Explore head-to-head clinical comparisons of other medications in the same therapeutic classes.
Common clinical questions about SODIUM PHENYLACETATE AND SODIUM BENZOATE vs AMINOPHYLLINE IN SODIUM CHLORIDE 0.45%, answered by our medical review team.
SODIUM PHENYLACETATE AND SODIUM BENZOATE is a Ammonia Detoxicant that works by Sodium phenylacetate and sodium benzoate provide an alternative pathway for nitrogen excretion in patients with urea cycle disorders. Phenylacetate conjugates with glutamine to form phenylacetylglutamine, which is renally excreted, thereby eliminating waste nitrogen. Benzoate conjugates with glycine to form hippurate, which is also excreted in urine, removing ammonia precursors.. AMINOPHYLLINE IN SODIUM CHLORIDE 0.45% is a Electrolyte that works by Aminophylline is a complex of theophylline and ethylenediamine, acting as a phosphodiesterase inhibitor, increasing intracellular c AMP levels; nonselective adenosine receptor antagonist; enhances cardiac inotropy, bronchodilation, and CNS stimulation.. They differ in pharmacokinetic profiles, FDA-approved indications, and side effect profiles.
Potency comparisons between SODIUM PHENYLACETATE AND SODIUM BENZOATE and AMINOPHYLLINE IN SODIUM CHLORIDE 0.45% depend on the specific clinical indication. These are agents from distinct pharmacological classes and are not directly interchangeable by dose. A physician or clinical pharmacist should guide any therapeutic switching decisions.
The standard adult dose of SODIUM PHENYLACETATE AND SODIUM BENZOATE is: Intravenous: Loading dose of 5.5 g/m² over 90-120 minutes, then continuous infusion of 5.5 g/m² over 24 hours.. The standard adult dose of AMINOPHYLLINE IN SODIUM CHLORIDE 0.45% is: Loading dose: 5-6 mg/kg IV over 20-30 minutes, then continuous infusion: 0.5-0.7 mg/kg/hour IV.. Dosing should always be individualized based on indication, renal and hepatic function, age, and other patient factors.
No direct drug-drug interaction has been formally documented between SODIUM PHENYLACETATE AND SODIUM BENZOATE and AMINOPHYLLINE IN SODIUM CHLORIDE 0.45% in current clinical databases. However, individual patient risk factors including other medications, organ function, and comorbidities should always be evaluated by a qualified healthcare provider.

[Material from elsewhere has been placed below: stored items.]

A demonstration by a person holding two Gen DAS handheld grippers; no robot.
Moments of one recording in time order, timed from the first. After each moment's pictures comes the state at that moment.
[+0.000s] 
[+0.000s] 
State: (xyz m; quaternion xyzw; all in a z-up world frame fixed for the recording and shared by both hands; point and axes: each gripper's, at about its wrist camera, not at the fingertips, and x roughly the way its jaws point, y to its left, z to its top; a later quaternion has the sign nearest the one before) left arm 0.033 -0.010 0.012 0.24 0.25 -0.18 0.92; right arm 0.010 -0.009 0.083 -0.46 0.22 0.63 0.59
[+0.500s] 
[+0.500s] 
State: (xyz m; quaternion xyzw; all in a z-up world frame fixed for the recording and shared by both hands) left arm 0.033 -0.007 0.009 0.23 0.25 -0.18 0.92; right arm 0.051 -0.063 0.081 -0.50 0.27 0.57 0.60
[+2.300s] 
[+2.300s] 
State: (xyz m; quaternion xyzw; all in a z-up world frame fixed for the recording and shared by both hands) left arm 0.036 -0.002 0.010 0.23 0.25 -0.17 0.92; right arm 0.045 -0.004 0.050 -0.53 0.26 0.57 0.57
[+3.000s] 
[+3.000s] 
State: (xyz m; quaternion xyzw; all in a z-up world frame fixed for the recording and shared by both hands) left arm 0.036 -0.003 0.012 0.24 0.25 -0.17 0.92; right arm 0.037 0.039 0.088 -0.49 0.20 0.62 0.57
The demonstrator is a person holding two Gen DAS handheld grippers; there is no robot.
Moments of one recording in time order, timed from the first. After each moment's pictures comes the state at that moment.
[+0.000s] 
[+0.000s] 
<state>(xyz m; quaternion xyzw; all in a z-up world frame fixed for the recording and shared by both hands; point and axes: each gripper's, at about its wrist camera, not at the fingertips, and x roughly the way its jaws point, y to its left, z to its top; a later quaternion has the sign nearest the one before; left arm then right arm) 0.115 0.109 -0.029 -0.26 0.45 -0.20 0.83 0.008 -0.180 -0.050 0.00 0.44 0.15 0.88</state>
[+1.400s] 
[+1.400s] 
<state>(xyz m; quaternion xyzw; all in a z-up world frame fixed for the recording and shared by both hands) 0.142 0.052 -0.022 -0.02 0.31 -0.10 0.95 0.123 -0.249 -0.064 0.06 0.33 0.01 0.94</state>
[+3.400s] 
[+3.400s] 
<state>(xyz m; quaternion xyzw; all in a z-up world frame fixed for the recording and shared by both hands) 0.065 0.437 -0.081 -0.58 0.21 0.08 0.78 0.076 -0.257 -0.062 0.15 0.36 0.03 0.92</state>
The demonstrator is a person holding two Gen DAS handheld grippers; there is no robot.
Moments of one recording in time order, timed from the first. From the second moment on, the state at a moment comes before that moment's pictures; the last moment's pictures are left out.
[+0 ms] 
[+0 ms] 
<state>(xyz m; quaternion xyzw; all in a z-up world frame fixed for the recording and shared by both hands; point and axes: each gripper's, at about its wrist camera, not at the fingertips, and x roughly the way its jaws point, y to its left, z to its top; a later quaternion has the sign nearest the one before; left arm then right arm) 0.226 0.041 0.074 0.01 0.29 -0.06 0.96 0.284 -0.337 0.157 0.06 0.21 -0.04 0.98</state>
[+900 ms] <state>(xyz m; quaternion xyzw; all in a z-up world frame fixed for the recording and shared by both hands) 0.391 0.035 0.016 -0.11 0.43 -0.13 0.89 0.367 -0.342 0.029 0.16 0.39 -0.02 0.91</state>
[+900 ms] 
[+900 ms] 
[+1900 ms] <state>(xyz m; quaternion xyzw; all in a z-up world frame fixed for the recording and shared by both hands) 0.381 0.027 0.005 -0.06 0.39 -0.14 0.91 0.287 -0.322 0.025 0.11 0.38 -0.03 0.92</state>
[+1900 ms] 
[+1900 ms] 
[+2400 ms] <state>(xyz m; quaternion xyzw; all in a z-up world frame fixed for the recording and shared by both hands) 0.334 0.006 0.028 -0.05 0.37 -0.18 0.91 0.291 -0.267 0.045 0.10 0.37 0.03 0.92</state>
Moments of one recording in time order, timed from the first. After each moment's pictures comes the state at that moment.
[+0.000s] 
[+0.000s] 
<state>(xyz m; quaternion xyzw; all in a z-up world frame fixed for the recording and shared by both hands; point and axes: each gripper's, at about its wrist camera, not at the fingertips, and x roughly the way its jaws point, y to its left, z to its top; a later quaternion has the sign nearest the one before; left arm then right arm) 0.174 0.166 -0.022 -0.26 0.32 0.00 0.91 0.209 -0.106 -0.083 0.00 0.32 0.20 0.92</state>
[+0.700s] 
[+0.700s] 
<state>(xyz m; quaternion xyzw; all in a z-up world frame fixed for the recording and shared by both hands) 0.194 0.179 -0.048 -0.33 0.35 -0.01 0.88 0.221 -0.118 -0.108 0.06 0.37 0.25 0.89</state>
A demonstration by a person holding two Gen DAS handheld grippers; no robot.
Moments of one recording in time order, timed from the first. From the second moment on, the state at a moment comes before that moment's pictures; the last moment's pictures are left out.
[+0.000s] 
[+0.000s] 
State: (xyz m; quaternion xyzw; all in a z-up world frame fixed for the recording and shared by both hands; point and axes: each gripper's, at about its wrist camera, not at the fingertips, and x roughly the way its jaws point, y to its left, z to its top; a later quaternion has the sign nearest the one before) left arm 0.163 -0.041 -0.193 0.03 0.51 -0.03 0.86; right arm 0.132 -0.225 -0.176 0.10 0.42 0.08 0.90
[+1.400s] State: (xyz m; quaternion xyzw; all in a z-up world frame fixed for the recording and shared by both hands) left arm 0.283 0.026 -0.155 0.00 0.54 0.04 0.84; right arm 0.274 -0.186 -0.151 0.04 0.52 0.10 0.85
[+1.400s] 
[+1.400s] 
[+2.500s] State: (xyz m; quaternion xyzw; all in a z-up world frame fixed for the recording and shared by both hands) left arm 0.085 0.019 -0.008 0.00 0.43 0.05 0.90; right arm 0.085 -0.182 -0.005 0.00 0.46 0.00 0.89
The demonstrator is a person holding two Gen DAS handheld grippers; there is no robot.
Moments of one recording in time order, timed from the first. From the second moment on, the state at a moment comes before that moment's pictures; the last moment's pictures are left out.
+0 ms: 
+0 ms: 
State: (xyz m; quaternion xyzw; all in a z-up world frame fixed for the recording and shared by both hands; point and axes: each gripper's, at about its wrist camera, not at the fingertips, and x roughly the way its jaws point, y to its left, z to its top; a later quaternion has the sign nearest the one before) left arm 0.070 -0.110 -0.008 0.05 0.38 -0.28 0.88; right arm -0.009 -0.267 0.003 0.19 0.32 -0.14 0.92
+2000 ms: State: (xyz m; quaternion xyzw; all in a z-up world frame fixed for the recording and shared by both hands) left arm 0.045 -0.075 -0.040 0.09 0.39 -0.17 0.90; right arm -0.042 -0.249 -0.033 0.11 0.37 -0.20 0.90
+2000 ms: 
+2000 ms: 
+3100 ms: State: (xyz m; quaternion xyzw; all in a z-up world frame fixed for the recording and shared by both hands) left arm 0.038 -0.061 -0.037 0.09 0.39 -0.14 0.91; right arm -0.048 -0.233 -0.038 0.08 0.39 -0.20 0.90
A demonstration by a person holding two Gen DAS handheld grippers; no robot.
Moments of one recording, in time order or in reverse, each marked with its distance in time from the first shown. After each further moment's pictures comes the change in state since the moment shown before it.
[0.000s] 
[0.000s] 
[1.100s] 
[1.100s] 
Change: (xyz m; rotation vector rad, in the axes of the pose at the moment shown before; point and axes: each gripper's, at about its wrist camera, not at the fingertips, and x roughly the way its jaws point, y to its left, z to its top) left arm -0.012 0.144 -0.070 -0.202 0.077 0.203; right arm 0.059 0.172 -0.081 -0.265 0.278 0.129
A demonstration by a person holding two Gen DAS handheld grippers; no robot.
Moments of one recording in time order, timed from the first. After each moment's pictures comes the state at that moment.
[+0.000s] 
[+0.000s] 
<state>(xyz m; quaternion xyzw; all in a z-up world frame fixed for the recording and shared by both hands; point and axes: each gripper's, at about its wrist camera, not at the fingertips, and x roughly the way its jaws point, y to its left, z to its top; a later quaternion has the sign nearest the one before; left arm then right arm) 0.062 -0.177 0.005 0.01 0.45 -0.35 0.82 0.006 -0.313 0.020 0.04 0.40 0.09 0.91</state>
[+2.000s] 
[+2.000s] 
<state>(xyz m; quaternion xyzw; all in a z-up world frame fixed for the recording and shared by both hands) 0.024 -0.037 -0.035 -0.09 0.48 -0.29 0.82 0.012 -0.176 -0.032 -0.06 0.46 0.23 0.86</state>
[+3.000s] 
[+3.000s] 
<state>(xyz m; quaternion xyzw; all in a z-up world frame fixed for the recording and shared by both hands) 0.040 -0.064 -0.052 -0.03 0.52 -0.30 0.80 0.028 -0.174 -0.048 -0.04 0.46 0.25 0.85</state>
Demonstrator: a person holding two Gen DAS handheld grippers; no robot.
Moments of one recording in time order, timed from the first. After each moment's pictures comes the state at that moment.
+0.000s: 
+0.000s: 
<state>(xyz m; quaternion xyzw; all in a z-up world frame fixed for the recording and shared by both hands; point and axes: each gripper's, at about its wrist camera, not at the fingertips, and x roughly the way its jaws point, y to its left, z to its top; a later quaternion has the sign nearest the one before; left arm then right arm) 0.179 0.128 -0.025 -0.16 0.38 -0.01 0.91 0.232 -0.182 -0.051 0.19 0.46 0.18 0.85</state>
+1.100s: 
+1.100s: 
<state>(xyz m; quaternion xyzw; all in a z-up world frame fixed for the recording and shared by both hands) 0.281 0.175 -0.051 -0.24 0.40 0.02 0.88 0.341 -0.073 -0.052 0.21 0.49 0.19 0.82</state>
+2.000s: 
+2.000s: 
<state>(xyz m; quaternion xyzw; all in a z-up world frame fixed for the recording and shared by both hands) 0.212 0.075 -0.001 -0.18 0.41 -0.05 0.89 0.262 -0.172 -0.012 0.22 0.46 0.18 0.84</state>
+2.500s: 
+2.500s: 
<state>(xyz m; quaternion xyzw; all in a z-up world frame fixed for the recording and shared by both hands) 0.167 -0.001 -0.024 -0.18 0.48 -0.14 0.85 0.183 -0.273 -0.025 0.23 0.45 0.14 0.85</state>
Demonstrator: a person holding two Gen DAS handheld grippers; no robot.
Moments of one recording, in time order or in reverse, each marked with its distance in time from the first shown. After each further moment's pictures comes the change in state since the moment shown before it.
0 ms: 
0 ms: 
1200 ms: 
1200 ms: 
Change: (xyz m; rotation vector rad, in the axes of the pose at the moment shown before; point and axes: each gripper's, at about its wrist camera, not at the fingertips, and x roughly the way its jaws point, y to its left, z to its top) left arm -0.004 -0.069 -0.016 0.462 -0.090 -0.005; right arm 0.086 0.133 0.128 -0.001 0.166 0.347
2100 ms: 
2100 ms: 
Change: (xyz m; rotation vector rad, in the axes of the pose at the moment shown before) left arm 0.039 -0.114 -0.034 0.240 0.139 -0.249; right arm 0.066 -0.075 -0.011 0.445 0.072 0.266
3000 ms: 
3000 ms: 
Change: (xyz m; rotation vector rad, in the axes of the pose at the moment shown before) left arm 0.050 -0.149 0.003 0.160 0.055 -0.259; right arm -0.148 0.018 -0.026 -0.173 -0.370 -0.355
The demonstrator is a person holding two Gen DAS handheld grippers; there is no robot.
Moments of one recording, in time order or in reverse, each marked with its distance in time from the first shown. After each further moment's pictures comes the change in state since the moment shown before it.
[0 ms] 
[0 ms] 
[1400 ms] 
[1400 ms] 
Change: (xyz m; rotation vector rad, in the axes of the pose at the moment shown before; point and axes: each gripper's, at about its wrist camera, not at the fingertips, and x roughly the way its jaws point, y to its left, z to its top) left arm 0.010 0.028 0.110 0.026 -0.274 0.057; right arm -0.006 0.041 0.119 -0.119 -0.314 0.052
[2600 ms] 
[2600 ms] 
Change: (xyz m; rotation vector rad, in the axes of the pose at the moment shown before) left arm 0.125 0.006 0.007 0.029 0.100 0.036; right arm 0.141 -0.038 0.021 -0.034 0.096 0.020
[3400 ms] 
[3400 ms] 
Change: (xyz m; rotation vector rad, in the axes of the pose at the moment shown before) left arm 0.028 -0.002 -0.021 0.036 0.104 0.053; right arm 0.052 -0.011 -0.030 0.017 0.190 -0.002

The maternal-fetal safety profiles differ. SODIUM PHENYLACETATE AND SODIUM BENZOATE is classified as Category C. FDA Pregnancy Category C. Animal studies with sodium phenylacetate and sodium benzoate at doses equivalent to human therapeutic exposure have shown teratogenic effects (skeletal an. AMINOPHYLLINE IN SODIUM CHLORIDE 0.45% is classified as Category A/B. First trimester: Limited data; no increased risk of major malformations observed in human studies. Second and third trimesters: Risk of fetal tachycardia and jitteriness with high . Always consult a maternal-fetal medicine specialist before taking either drug during pregnancy or lactation.